• [Work required] The expected output is a copy of every line in the records with the string "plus".

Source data
[Start of Attachment]
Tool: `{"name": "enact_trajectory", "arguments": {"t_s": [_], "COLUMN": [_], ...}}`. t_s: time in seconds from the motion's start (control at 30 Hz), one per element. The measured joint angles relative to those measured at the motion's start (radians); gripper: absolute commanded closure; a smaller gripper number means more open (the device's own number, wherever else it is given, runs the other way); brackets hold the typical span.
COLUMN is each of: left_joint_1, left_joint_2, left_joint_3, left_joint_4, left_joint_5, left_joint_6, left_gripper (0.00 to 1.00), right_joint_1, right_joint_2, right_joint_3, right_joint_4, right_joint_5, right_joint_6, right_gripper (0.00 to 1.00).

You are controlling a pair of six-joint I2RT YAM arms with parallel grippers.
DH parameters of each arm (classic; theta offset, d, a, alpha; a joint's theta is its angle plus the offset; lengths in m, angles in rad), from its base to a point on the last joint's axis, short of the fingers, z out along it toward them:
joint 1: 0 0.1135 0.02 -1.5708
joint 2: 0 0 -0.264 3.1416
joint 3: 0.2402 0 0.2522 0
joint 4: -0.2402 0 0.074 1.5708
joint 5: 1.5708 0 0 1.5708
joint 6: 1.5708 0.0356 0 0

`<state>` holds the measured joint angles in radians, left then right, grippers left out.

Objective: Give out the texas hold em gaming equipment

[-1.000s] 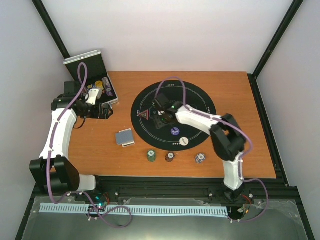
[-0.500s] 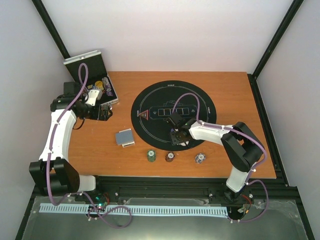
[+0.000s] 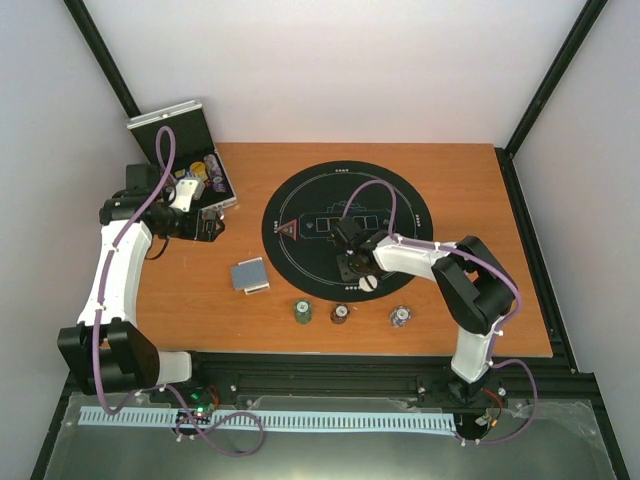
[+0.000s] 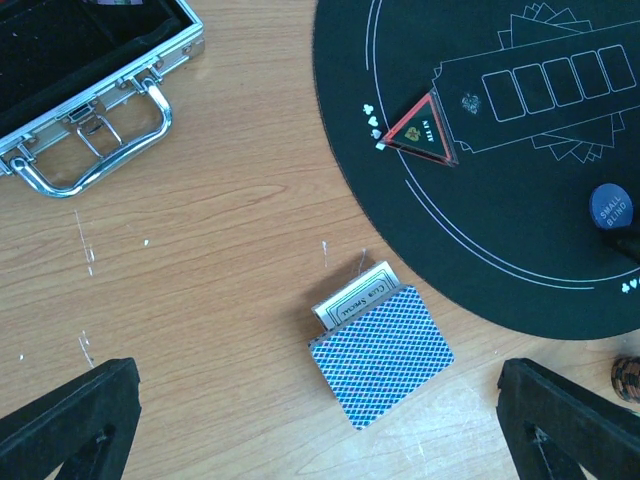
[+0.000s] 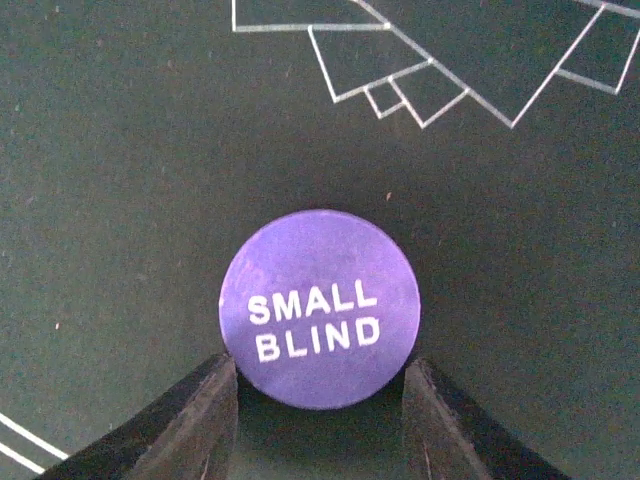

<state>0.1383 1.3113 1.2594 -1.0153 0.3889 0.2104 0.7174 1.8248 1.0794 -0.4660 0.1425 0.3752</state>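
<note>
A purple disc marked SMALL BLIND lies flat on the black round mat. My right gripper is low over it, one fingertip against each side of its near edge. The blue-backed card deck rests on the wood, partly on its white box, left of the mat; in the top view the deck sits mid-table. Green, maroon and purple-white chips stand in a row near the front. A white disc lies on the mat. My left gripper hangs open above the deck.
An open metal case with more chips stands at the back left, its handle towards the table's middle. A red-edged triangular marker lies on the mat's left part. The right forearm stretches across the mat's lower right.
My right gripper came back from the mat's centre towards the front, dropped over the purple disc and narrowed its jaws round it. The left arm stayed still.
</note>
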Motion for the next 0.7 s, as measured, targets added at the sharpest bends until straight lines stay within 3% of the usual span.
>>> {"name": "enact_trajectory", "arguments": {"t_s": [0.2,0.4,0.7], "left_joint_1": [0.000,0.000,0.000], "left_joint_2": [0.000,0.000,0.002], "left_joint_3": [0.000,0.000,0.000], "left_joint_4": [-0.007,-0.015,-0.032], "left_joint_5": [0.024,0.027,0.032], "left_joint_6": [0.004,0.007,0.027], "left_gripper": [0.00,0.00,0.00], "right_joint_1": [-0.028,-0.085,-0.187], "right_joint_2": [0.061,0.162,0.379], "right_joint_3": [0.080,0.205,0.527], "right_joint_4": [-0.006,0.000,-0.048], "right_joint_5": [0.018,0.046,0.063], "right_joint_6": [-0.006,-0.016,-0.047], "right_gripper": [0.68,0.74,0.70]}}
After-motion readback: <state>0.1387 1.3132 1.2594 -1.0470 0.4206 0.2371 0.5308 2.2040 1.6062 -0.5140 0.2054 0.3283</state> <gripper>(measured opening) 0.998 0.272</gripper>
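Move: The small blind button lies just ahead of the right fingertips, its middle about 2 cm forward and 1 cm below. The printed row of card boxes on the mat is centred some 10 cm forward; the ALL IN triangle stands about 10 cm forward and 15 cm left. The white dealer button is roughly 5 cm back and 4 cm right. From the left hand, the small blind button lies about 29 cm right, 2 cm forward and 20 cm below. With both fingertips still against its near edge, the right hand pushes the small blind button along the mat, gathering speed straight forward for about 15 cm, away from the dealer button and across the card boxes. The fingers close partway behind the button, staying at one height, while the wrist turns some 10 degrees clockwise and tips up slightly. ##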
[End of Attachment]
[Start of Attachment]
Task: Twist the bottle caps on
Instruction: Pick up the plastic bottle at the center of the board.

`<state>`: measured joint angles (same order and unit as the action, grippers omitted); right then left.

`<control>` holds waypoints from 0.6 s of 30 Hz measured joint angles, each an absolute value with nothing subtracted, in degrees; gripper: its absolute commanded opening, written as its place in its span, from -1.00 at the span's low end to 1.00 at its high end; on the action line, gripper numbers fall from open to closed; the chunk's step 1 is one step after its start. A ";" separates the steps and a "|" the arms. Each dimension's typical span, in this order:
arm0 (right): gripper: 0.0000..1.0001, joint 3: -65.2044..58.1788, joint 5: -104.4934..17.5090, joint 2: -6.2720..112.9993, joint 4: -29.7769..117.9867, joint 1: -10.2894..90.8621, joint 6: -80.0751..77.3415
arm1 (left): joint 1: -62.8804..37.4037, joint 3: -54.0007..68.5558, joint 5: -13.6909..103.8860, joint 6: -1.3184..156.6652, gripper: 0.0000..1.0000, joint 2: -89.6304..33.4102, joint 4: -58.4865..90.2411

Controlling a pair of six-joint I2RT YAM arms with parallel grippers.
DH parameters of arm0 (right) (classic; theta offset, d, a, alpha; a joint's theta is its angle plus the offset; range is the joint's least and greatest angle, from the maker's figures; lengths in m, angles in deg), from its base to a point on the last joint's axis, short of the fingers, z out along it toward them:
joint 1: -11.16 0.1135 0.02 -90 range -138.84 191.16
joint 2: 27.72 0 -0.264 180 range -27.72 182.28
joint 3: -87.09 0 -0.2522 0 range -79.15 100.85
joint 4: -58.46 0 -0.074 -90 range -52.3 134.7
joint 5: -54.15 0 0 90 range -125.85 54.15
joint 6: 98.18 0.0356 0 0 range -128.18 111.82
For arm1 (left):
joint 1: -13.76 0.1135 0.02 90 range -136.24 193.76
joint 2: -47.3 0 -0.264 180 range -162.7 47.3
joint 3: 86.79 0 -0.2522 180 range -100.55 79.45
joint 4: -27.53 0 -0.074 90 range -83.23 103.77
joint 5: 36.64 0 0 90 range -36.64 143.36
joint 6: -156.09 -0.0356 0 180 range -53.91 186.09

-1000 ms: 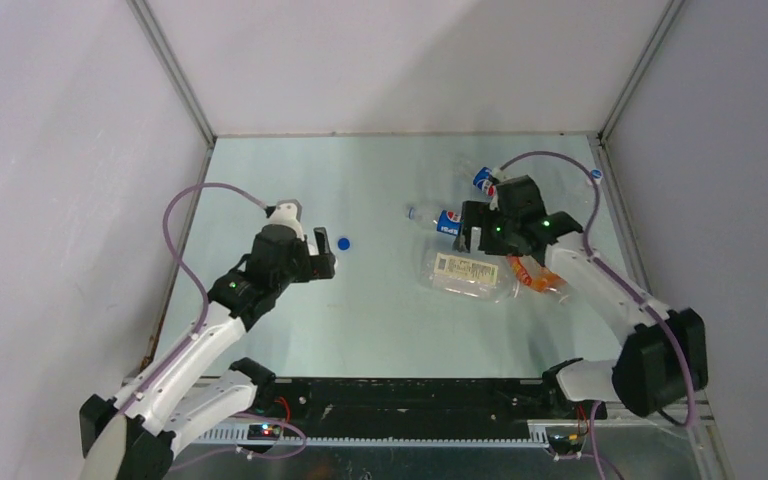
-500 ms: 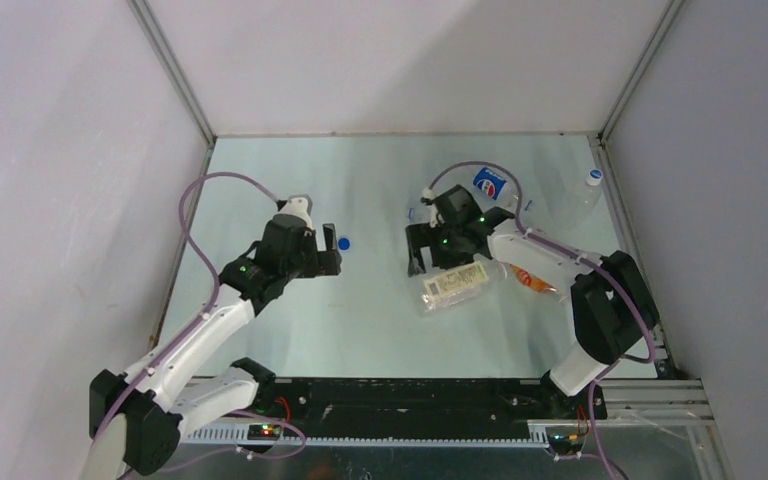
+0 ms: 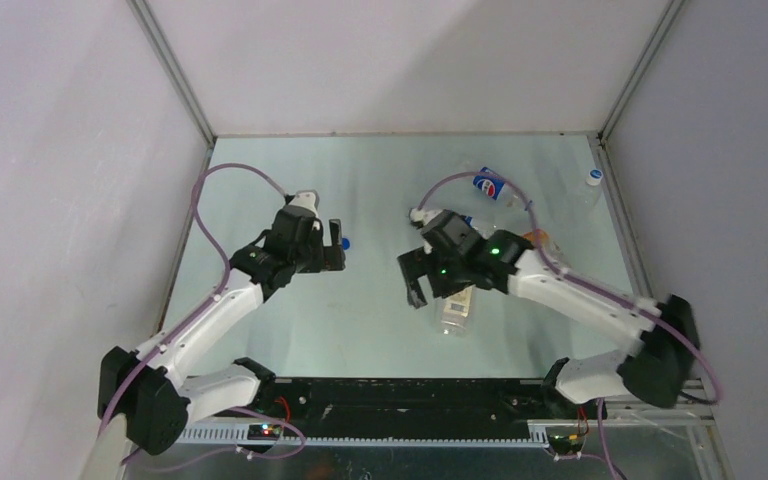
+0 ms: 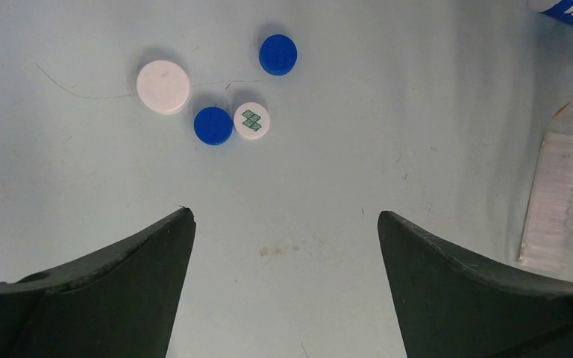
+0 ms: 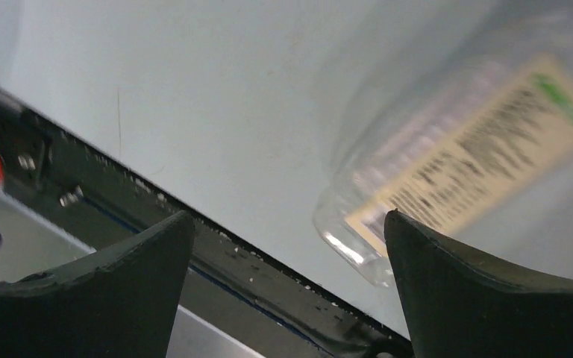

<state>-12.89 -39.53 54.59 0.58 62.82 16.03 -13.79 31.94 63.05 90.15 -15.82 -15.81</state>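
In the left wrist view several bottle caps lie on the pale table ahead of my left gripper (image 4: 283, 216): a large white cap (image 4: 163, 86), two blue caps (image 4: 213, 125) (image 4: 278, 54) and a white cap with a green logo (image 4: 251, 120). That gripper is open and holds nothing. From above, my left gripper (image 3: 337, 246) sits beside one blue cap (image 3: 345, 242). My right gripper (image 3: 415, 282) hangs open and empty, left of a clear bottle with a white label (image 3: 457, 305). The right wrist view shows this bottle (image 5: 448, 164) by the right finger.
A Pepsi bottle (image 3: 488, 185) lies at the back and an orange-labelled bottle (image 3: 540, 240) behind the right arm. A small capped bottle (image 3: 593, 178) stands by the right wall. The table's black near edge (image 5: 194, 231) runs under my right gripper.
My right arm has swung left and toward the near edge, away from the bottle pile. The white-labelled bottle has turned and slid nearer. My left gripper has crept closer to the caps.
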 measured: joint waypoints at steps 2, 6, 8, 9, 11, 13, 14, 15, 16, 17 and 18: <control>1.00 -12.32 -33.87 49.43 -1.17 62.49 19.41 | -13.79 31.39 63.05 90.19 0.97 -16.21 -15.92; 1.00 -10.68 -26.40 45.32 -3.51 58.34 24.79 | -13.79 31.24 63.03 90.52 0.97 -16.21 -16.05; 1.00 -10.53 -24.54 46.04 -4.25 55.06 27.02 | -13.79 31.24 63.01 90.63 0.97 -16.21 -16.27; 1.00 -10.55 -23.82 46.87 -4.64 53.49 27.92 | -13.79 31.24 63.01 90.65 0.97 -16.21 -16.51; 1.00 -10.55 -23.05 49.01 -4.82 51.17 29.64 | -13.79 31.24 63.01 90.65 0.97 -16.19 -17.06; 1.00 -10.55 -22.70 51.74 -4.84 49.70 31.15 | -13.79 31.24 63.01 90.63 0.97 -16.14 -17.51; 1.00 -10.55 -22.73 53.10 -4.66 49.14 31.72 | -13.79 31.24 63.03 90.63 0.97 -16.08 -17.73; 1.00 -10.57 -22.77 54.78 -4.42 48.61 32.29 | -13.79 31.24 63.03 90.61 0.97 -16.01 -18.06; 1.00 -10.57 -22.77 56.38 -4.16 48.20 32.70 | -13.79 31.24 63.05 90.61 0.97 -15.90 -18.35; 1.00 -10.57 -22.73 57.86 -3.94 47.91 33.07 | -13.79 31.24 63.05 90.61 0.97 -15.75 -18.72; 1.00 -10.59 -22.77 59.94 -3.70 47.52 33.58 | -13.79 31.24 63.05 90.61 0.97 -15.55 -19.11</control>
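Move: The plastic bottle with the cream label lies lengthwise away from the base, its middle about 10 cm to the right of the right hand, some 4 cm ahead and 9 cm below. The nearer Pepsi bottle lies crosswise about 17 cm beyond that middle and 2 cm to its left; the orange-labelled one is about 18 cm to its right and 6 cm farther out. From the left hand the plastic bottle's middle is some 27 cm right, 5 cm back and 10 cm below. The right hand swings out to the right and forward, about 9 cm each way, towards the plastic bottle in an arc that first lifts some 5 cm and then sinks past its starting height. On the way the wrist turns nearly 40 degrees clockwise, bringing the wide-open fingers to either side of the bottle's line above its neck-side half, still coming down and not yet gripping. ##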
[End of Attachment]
• [Exercise result]
DH parameters of each arm (classic; theta offset, d, a, alpha; a joint's theta is its angle plus the offset; lengths in m, angles in rad), from its base to a point on the last joint's axis, short of the fingers, z out along it toward them:
DH parameters of arm0 (right) (classic; theta offset, d, a, alpha; a joint's theta is its angle plus the offset; range is the joint's least and greatest angle, from the maker's figures; lengths in m, angles in deg), from its base to a point on the last joint's axis, short of the fingers, z out along it toward them:

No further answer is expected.